Problem to solve: Full transcription, minus images: write out the listing below exactly as it appears.

★ ★ ★

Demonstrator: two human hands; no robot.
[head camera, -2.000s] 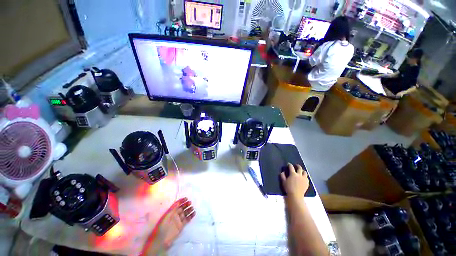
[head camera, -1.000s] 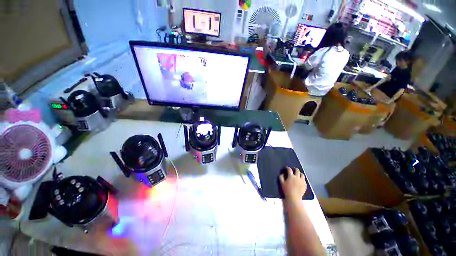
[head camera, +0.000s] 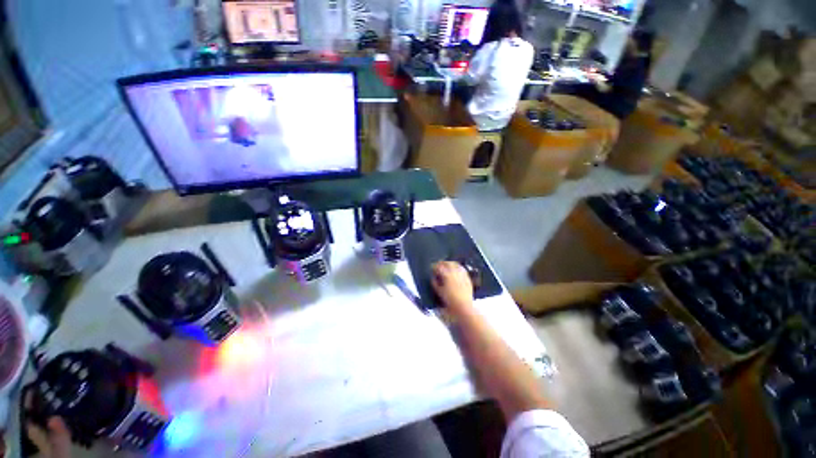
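Observation:
Four black-headed dome cameras with antennas stand on the white table. The nearest camera (head camera: 85, 394) is at the lower left, with blue light beside it. A second camera (head camera: 183, 291) glows blue and red at its base; a third (head camera: 300, 237) and fourth (head camera: 386, 224) stand farther back. My left hand (head camera: 52, 440), cut off by the lower left edge, has its fingers against the nearest camera's side. My right hand (head camera: 454, 284) rests on the mouse, mostly hidden, on the black pad (head camera: 447, 246). The monitor (head camera: 259, 130) shows a pale picture with a dark blob.
A blue pen-like tool (head camera: 410, 292) lies left of the pad. A thin pale cable curves over the table (head camera: 358, 385). Two parked cameras (head camera: 61, 224) and a fan (head camera: 9, 340) are at left. Cartons of cameras (head camera: 573, 246) stand at right. Two people (head camera: 501, 72) work beyond.
My view has turned right. My left hand has gone from over the table to the nearest camera's left side. My right hand stays at the mouse. The second camera's base has turned from red to blue.

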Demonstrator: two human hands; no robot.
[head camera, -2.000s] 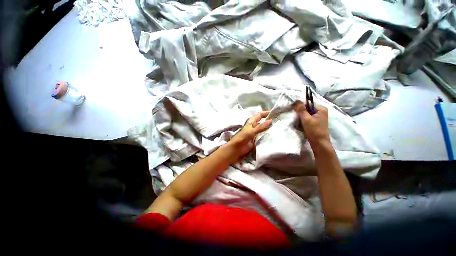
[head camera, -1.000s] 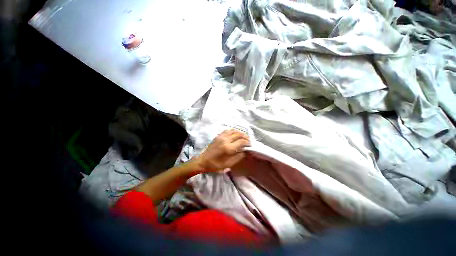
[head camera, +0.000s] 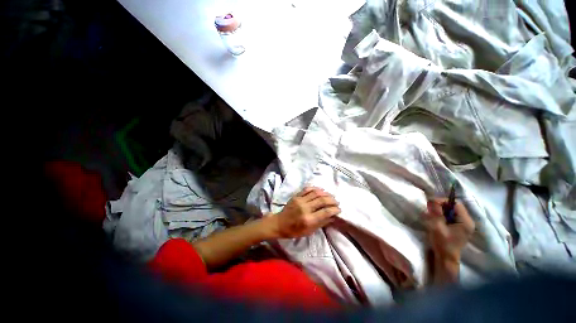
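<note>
A pale garment (head camera: 372, 158) lies across my lap and over the table's front edge, with a seam running down it. My left hand (head camera: 307, 213) is closed on the cloth near the garment's left part. My right hand (head camera: 450, 230) is at the right, slightly blurred, over the garment. It holds small dark thread snips (head camera: 450, 205) in the palm with the tip pointing up. Whether the right fingers also touch the cloth cannot be told.
A garment heap (head camera: 499, 120) covers the right side of the white table (head camera: 278, 76). A small jar with a pinkish top (head camera: 228, 28) stands near the table's left edge. Pale pieces (head camera: 158, 202) are piled low at left, near a red crate (head camera: 76, 189).
The view has turned left, bringing the low pile into sight. My left hand has moved from mid-garment to a grip at its left. My right hand, out of sight a second ago, shows again.
</note>
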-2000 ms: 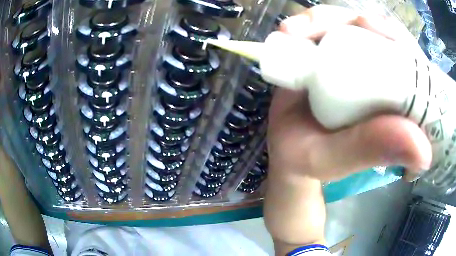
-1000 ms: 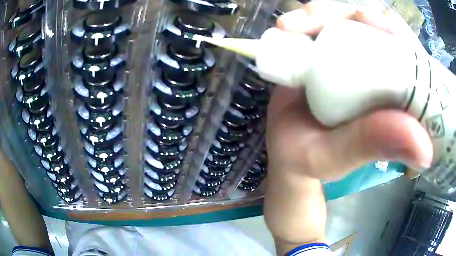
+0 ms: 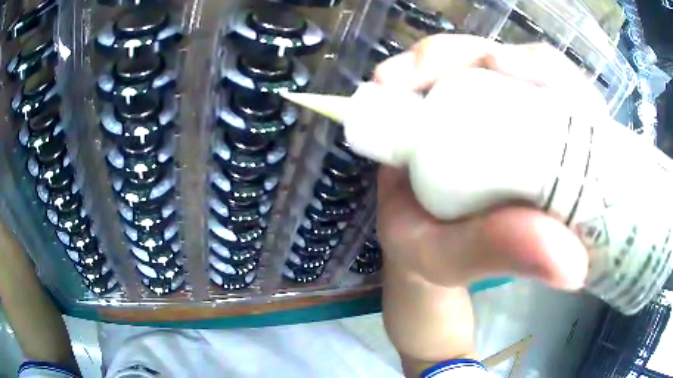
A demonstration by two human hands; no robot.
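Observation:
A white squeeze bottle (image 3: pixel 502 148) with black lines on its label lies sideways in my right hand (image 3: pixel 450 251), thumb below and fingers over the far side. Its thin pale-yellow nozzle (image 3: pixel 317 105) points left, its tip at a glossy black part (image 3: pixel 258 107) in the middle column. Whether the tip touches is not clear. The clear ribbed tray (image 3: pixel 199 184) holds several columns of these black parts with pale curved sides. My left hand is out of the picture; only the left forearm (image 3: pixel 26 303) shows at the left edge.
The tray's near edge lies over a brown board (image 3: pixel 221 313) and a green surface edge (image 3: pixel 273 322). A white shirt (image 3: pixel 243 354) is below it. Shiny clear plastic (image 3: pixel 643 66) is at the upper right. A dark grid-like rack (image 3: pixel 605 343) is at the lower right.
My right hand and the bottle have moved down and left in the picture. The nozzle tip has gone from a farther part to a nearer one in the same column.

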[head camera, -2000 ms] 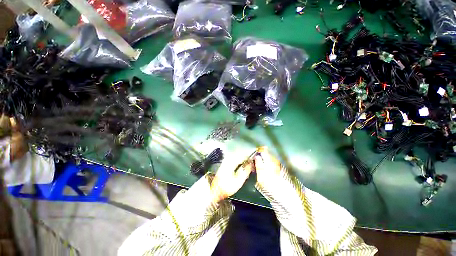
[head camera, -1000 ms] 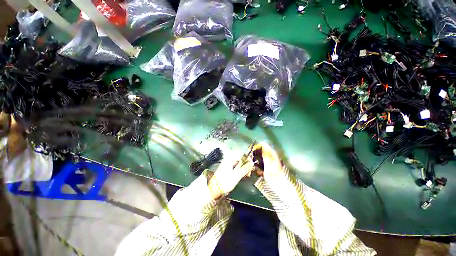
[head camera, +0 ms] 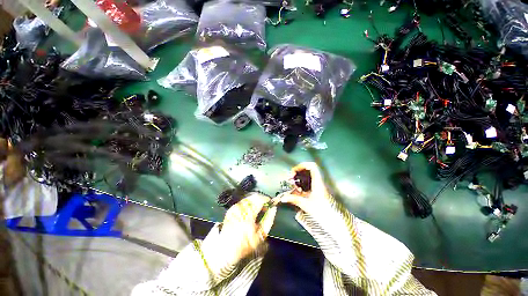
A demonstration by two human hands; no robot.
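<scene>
My right hand [head camera: 310, 188] holds a small black plastic part [head camera: 302, 178] between thumb and fingers, above the mat's front edge. My left hand [head camera: 248, 217] is just left of and below it, fingers curled around something slim, perhaps a small tool; it is blurred and overexposed. A thin piece shows between the two hands. A folded black cable bundle [head camera: 237, 192] lies on the green mat, touching or close behind my left hand. A loose pile of small grey pieces [head camera: 255, 156] lies behind the hands.
Two open clear bags, left [head camera: 223, 78] and right [head camera: 307, 78], hold black parts. A large cable heap with white connectors [head camera: 463, 115] lies right, a darker heap [head camera: 75, 110] left. A lone black coil [head camera: 414, 195] lies right. A blue plastic stool [head camera: 63, 218] stands at lower left.
My left hand has moved down and left, away from the right fingertips. My right hand has turned so the black part shows more clearly. The view has shifted slightly.
</scene>
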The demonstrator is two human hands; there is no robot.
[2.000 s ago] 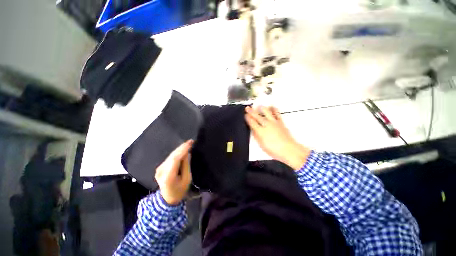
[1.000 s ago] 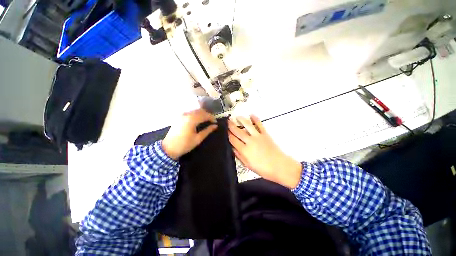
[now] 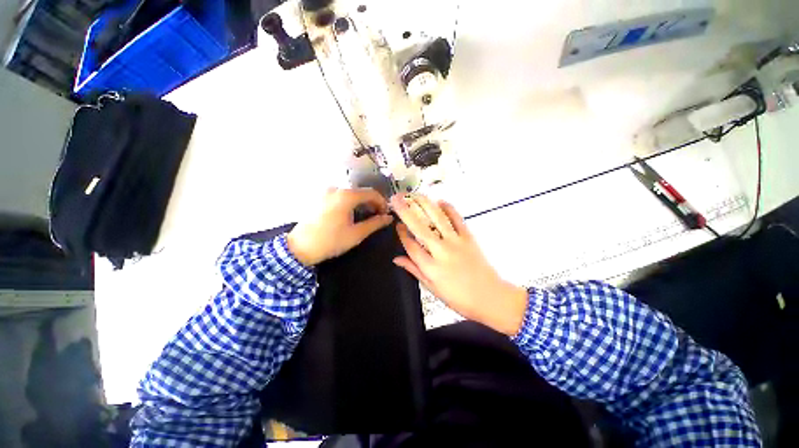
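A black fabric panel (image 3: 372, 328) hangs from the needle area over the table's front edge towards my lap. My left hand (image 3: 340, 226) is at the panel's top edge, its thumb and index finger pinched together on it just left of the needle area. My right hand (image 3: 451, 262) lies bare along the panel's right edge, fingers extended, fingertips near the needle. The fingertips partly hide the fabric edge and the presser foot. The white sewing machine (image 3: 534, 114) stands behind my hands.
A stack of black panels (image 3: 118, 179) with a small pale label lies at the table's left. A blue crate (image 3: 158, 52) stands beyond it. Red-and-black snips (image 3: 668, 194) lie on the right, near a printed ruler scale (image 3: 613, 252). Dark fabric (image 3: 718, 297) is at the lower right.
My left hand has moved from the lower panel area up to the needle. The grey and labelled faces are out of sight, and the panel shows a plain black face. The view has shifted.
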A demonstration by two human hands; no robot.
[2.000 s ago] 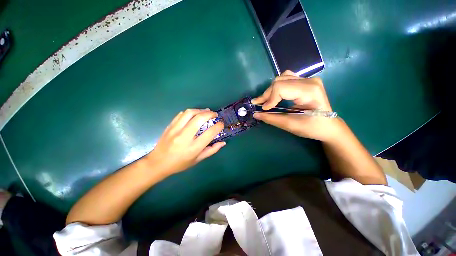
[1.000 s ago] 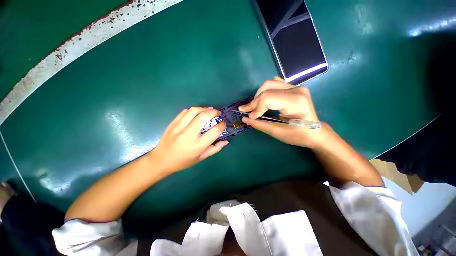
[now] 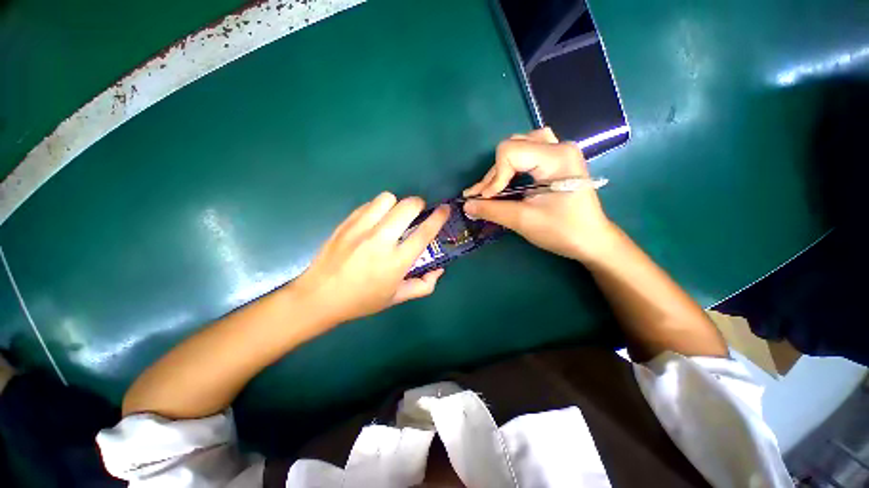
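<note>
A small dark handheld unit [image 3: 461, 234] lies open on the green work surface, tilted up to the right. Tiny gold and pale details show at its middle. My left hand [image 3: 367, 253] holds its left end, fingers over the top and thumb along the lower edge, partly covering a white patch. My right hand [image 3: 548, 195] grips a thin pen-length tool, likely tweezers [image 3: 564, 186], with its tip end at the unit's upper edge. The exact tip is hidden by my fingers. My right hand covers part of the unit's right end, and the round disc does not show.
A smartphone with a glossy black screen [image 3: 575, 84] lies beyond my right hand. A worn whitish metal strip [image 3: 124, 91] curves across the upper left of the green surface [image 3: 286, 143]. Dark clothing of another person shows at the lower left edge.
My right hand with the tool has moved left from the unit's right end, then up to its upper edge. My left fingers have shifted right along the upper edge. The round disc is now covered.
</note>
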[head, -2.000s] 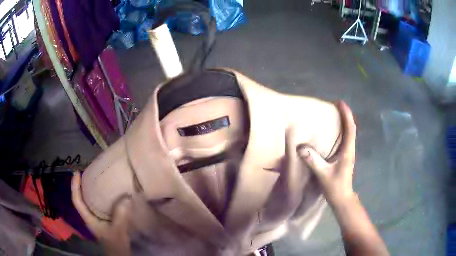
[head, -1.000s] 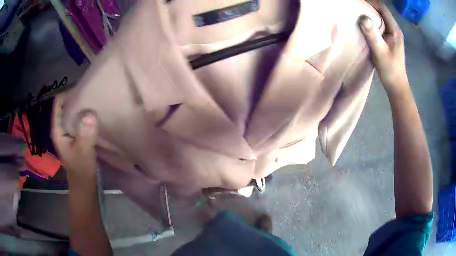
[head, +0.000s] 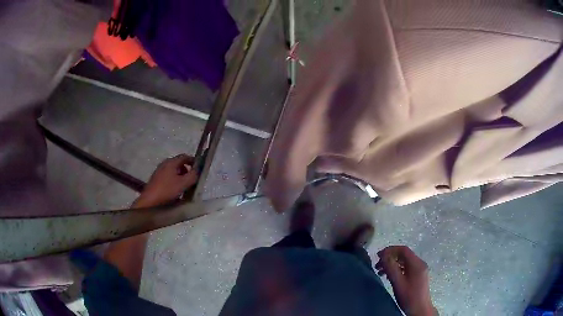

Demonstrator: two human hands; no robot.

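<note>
A beige to dusty pink-brown jacket (head: 432, 105) hangs at the upper right, with its lower edge over the floor. Neither hand touches it. My left hand (head: 176, 176) is at the left, its fingers bent against a pale metal upright (head: 216, 117) of the rail frame; whether they grip it or a small thing there is hidden. My right hand (head: 404, 271) is low, right of my legs, with its fingers loosely curled; whether it holds anything small is not clear.
A long metal rail (head: 92, 228) crosses the lower left and meets the upright. Purple (head: 185, 43) and orange (head: 117, 46) garments hang at the upper left, beside a mauve garment (head: 37, 80) at the left edge. My shoes stand on grey floor (head: 469, 259).
Both hands have let go of the jacket's shoulders. My left hand has moved to the metal upright and my right hand down beside me. The view has tilted down and left; the jacket now shows upper right.
</note>
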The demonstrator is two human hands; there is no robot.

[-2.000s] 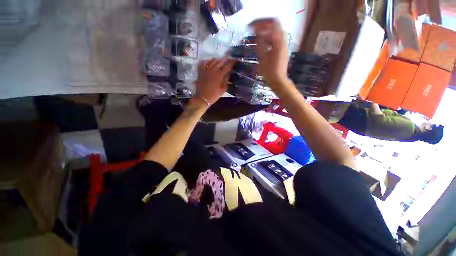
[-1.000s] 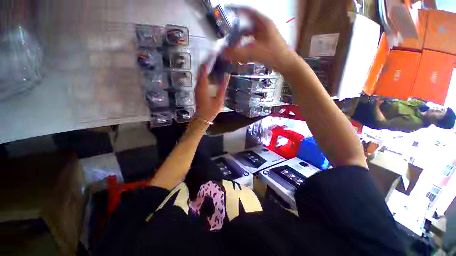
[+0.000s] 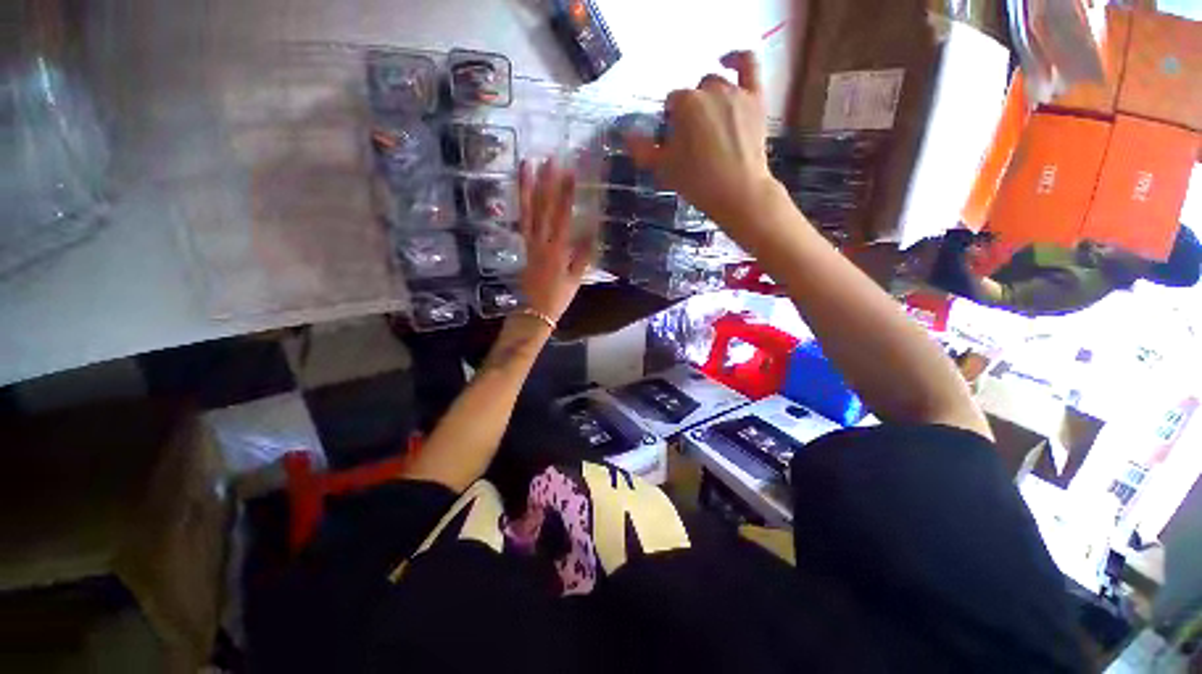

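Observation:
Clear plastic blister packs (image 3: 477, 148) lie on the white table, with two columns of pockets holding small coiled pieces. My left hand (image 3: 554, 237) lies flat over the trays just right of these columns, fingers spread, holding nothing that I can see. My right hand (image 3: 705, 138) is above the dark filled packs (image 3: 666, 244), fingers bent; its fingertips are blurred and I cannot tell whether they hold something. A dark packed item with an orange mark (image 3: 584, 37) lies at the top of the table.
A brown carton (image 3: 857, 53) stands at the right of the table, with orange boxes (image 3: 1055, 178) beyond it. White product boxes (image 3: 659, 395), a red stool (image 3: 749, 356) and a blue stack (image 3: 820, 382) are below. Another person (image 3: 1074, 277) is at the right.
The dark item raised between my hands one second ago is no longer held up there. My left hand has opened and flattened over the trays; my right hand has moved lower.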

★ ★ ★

Problem solution:
Demonstrator: two human hands; no robot.
[head camera, -2.000s] 
[head camera, -1.000s] 
[head camera, +0.000s] 
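Observation:
Four black-headed dome cameras with antennas stand on the white table. The nearest camera (head camera: 85, 394) is at the lower left, with blue light beside it. A second camera (head camera: 183, 291) glows blue and red at its base; a third (head camera: 300, 237) and fourth (head camera: 386, 224) stand farther back. My left hand (head camera: 52, 440), cut off by the lower left edge, has its fingers against the nearest camera's side. My right hand (head camera: 454, 284) rests on the mouse, mostly hidden, on the black pad (head camera: 447, 246). The monitor (head camera: 259, 130) shows a pale picture with a dark blob.
A blue pen-like tool (head camera: 410, 292) lies left of the pad. A thin pale cable curves over the table (head camera: 358, 385). Two parked cameras (head camera: 61, 224) and a fan (head camera: 9, 340) are at left. Cartons of cameras (head camera: 573, 246) stand at right. Two people (head camera: 501, 72) work beyond.
My view has turned right. My left hand has gone from over the table to the nearest camera's left side. My right hand stays at the mouse. The second camera's base has turned from red to blue.
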
Demonstrator: two human hands; no robot.
[head camera, -2.000s] 
[head camera, -1.000s] 
[head camera, +0.000s] 
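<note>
A pale garment (head camera: 372, 158) lies across my lap and over the table's front edge, with a seam running down it. My left hand (head camera: 307, 213) is closed on the cloth near the garment's left part. My right hand (head camera: 450, 230) is at the right, slightly blurred, over the garment. It holds small dark thread snips (head camera: 450, 205) in the palm with the tip pointing up. Whether the right fingers also touch the cloth cannot be told.
A garment heap (head camera: 499, 120) covers the right side of the white table (head camera: 278, 76). A small jar with a pinkish top (head camera: 228, 28) stands near the table's left edge. Pale pieces (head camera: 158, 202) are piled low at left, near a red crate (head camera: 76, 189).
The view has turned left, bringing the low pile into sight. My left hand has moved from mid-garment to a grip at its left. My right hand, out of sight a second ago, shows again.
</note>
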-2000 ms: 
-1000 ms: 
+0 ms: 
A demonstration by two human hands; no robot.
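Observation:
A white squeeze bottle (image 3: pixel 502 148) with black lines on its label lies sideways in my right hand (image 3: pixel 450 251), thumb below and fingers over the far side. Its thin pale-yellow nozzle (image 3: pixel 317 105) points left, its tip at a glossy black part (image 3: pixel 258 107) in the middle column. Whether the tip touches is not clear. The clear ribbed tray (image 3: pixel 199 184) holds several columns of these black parts with pale curved sides. My left hand is out of the picture; only the left forearm (image 3: pixel 26 303) shows at the left edge.
The tray's near edge lies over a brown board (image 3: pixel 221 313) and a green surface edge (image 3: pixel 273 322). A white shirt (image 3: pixel 243 354) is below it. Shiny clear plastic (image 3: pixel 643 66) is at the upper right. A dark grid-like rack (image 3: pixel 605 343) is at the lower right.
My right hand and the bottle have moved down and left in the picture. The nozzle tip has gone from a farther part to a nearer one in the same column.
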
[head camera, -2000 ms] 
[head camera, -1000 ms] 
[head camera, +0 ms] 
A demonstration by two human hands; no robot.
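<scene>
My right hand [head camera: 310, 188] holds a small black plastic part [head camera: 302, 178] between thumb and fingers, above the mat's front edge. My left hand [head camera: 248, 217] is just left of and below it, fingers curled around something slim, perhaps a small tool; it is blurred and overexposed. A thin piece shows between the two hands. A folded black cable bundle [head camera: 237, 192] lies on the green mat, touching or close behind my left hand. A loose pile of small grey pieces [head camera: 255, 156] lies behind the hands.
Two open clear bags, left [head camera: 223, 78] and right [head camera: 307, 78], hold black parts. A large cable heap with white connectors [head camera: 463, 115] lies right, a darker heap [head camera: 75, 110] left. A lone black coil [head camera: 414, 195] lies right. A blue plastic stool [head camera: 63, 218] stands at lower left.
My left hand has moved down and left, away from the right fingertips. My right hand has turned so the black part shows more clearly. The view has shifted slightly.
</scene>
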The demonstrator is two human hands; there is no robot.
[2.000 s ago] 
[1.000 s ago] 
[now] 
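A black fabric panel (image 3: 372, 328) hangs from the needle area over the table's front edge towards my lap. My left hand (image 3: 340, 226) is at the panel's top edge, its thumb and index finger pinched together on it just left of the needle area. My right hand (image 3: 451, 262) lies bare along the panel's right edge, fingers extended, fingertips near the needle. The fingertips partly hide the fabric edge and the presser foot. The white sewing machine (image 3: 534, 114) stands behind my hands.
A stack of black panels (image 3: 118, 179) with a small pale label lies at the table's left. A blue crate (image 3: 158, 52) stands beyond it. Red-and-black snips (image 3: 668, 194) lie on the right, near a printed ruler scale (image 3: 613, 252). Dark fabric (image 3: 718, 297) is at the lower right.
My left hand has moved from the lower panel area up to the needle. The grey and labelled faces are out of sight, and the panel shows a plain black face. The view has shifted.
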A demonstration by two human hands; no robot.
[2.000 s ago] 
[1.000 s ago] 
[now] 
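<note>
A small dark handheld unit [image 3: 461, 234] lies open on the green work surface, tilted up to the right. Tiny gold and pale details show at its middle. My left hand [image 3: 367, 253] holds its left end, fingers over the top and thumb along the lower edge, partly covering a white patch. My right hand [image 3: 548, 195] grips a thin pen-length tool, likely tweezers [image 3: 564, 186], with its tip end at the unit's upper edge. The exact tip is hidden by my fingers. My right hand covers part of the unit's right end, and the round disc does not show.
A smartphone with a glossy black screen [image 3: 575, 84] lies beyond my right hand. A worn whitish metal strip [image 3: 124, 91] curves across the upper left of the green surface [image 3: 286, 143]. Dark clothing of another person shows at the lower left edge.
My right hand with the tool has moved left from the unit's right end, then up to its upper edge. My left fingers have shifted right along the upper edge. The round disc is now covered.
</note>
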[head, -2.000s] 
[head, -1.000s] 
[head, +0.000s] 

Demonstrator: two human hands; no robot.

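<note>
A beige to dusty pink-brown jacket (head: 432, 105) hangs at the upper right, with its lower edge over the floor. Neither hand touches it. My left hand (head: 176, 176) is at the left, its fingers bent against a pale metal upright (head: 216, 117) of the rail frame; whether they grip it or a small thing there is hidden. My right hand (head: 404, 271) is low, right of my legs, with its fingers loosely curled; whether it holds anything small is not clear.
A long metal rail (head: 92, 228) crosses the lower left and meets the upright. Purple (head: 185, 43) and orange (head: 117, 46) garments hang at the upper left, beside a mauve garment (head: 37, 80) at the left edge. My shoes stand on grey floor (head: 469, 259).
Both hands have let go of the jacket's shoulders. My left hand has moved to the metal upright and my right hand down beside me. The view has tilted down and left; the jacket now shows upper right.
</note>
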The demonstrator is two human hands; there is no robot.

[-2.000s] 
[-1.000s] 
[+0.000s] 

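Observation:
Clear plastic blister packs (image 3: 477, 148) lie on the white table, with two columns of pockets holding small coiled pieces. My left hand (image 3: 554, 237) lies flat over the trays just right of these columns, fingers spread, holding nothing that I can see. My right hand (image 3: 705, 138) is above the dark filled packs (image 3: 666, 244), fingers bent; its fingertips are blurred and I cannot tell whether they hold something. A dark packed item with an orange mark (image 3: 584, 37) lies at the top of the table.
A brown carton (image 3: 857, 53) stands at the right of the table, with orange boxes (image 3: 1055, 178) beyond it. White product boxes (image 3: 659, 395), a red stool (image 3: 749, 356) and a blue stack (image 3: 820, 382) are below. Another person (image 3: 1074, 277) is at the right.
The dark item raised between my hands one second ago is no longer held up there. My left hand has opened and flattened over the trays; my right hand has moved lower.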

Nothing further is needed for the exercise.